A novel technique of reducing nanotube clustering for enhanced hydrogen evolution: Two-fold precursor mixing and P-doping synergy of carbon nitride nanotubes

This study proposes a novel two-fold precursor mixing and phosphorus (P) doping synergistical technique of synthesizing g-C₃N₄ nanotubes with enhanced hydrogen evolution via nanotube clustering reduction. The structural, morphological, and photocatalytic properties of nanotubes produced using this technique is investigated. Through a comprehensive analysis of morphology using scanning electron microscope (SEM) and transmission electron microscope (TEM), we demonstrate that the synergistical effect of two-fold precursor mixing and P doping effectively reduces nanotube clustering, resulting in distinct, elongated nanotubes with a homogenous distribution of P (P-C₃N₄-NT). X-ray diffraction (XRD) analyses reveal lattice expansion and shifts in diffraction peaks due to P incorporation. Despite a 26 % reduction in specific surface area (132 m² g⁻¹ for P-C₃N₄-NT vs. 178 m² g⁻¹ for undoped C₃N₄-NT), P-C₃N₄-NT demonstrated superior optical properties with higher absorbance and a narrower band gap (2.88 eV vs. 2.99 eV). A shift in the valence band (0.54 eV) was also observed.
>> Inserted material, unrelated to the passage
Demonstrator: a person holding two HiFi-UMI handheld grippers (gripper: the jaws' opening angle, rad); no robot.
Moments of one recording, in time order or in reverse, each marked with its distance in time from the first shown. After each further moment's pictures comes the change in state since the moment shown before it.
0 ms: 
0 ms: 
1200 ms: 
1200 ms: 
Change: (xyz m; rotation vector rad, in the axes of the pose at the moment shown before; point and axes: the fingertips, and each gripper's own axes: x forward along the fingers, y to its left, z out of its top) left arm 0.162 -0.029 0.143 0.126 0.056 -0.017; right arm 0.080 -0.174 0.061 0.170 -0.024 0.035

P-C₃N₄-NT outperformed C₃N₄-NT with a 67 % increase in H₂ evolution rate (∼1234 µmol h⁻¹ g⁻¹) attributed to improved surface dispersion and reduced clustering. The apparent quantum efficiency (AQE) at 420 nm for P-C₃N₄-NT was ∼1.4 %, which is approximately 2- and 9-fold increase compared to C₃N₄-NT and pristine C₃N₄-P, respectively. X-ray photoelectron spectroscopy (XPS) and nuclear magnetic resonance (NMR) analyses confirm the formation of P–N coordination bonds and P–O species, influencing the chemical composition and surface reactivity of the nanotubes. This work underscores the pivotal role of combining two-fold precursor mixing with P doping in boosting the photocatalytic properties of carbon nitride nanotubes via nanotube clustering reduction by modulating surface chemistry, morphology, and electronic structure, leading to significant improvements in hydrogen production efficiency.